= Élisabeth Françoise Armide de Rochechouart =

Élisabeth François Armide Durey de Morsan, countess of Rochechouart (1757–1805), daughter of a notable writer, was a French noblewoman involved in continued underground counter-revolutionary resistance to the French Revolution. These included an attempt to arrange the escape of Marie-Antoinette.

In 1775 she married count Jules de Rochechouart and they had two sons (Louis and Louis-Victor-Léon) and a daughter. She died in 1805, in exile.

== Biography ==
Durey was the daughter of Joseph Durey de Morsan, and Anne Geneviève François d'Albignac, of Castelnau. She was the niece of Louise Bernade Durey, who was the wife of Paris Louis Jean Bertier de Sauvingy. Through her mother, she was also the niece of Philippe François d'Albignac de Castelnau, bishop of Angoulême from 1784 onwards, who served as deputy in the Estates General of 1789.

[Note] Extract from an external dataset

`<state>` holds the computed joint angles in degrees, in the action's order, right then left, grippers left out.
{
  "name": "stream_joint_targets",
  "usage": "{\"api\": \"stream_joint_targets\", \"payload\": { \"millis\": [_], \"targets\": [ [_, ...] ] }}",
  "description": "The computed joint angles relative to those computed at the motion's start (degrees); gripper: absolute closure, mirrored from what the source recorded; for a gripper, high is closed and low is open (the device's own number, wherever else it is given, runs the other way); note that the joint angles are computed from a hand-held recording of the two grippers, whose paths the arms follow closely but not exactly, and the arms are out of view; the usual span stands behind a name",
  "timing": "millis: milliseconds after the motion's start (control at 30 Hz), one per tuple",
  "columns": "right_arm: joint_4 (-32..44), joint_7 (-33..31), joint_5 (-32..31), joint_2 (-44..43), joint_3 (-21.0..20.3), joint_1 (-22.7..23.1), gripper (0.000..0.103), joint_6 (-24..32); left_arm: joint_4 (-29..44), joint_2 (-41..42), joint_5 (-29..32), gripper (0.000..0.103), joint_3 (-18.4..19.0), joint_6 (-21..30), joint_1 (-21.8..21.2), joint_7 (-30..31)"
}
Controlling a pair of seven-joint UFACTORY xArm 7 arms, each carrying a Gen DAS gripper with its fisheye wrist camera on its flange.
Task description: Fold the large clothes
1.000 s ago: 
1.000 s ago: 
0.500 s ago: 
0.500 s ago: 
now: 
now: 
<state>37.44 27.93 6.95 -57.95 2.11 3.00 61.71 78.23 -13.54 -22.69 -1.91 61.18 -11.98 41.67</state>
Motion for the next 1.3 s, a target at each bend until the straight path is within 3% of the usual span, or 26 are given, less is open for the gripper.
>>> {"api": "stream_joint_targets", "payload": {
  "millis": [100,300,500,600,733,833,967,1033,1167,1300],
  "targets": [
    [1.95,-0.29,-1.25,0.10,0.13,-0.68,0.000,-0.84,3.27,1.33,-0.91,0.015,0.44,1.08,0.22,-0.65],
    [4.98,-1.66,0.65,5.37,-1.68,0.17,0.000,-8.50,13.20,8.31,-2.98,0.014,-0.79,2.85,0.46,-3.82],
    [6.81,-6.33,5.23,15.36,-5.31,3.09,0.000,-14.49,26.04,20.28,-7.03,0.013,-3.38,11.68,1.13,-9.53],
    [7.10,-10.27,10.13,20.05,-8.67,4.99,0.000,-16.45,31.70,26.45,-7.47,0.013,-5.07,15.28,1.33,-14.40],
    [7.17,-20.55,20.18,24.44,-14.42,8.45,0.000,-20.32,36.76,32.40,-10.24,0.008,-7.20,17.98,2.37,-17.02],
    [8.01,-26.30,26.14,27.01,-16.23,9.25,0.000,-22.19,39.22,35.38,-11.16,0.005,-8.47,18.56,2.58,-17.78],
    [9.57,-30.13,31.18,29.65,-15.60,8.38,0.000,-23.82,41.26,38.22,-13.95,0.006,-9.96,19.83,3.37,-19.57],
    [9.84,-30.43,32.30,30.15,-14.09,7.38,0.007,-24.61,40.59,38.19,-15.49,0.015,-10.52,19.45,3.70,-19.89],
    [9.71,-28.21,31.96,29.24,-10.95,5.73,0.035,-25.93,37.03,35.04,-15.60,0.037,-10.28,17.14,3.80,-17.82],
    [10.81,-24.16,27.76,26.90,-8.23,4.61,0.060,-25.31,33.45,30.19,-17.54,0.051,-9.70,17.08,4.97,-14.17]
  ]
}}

In 1775, she married Jules de Rochechouart; a French general and military governor of Paris. This is likely where she began to become closer to Marie Antoinette.

After the imprisonment of the French royal family at the Temple in 1792, she took part in counter-revolutionary projects. She raised funds to acquit General Miranda, an agent of England, who was brought before the Revolutionary Tribunal for complicity with Dumouriez, a defector to the Austrian army. There are also reports that she made plans for Marie Antoinette to escape, though never coming to fruition. She was eventually exiled after some of her conspirators, whom she had connections to; were arrested. Her two sons managed to come with her, but her daughter was chased by the authorities and died in Paris. She became separated from her husband during this time.

Durey went to several countries before reunited with her sons in Switzerland, after she left them in the care of a couple in Caen. The family eventually came to Germany, where they made and sold bags to survive. She died in Kherson in 1805 and in poverty. Her son, Louis-Victor-Léon would later go onto become a general for the Royalists and Russians during the Napoleonic wars.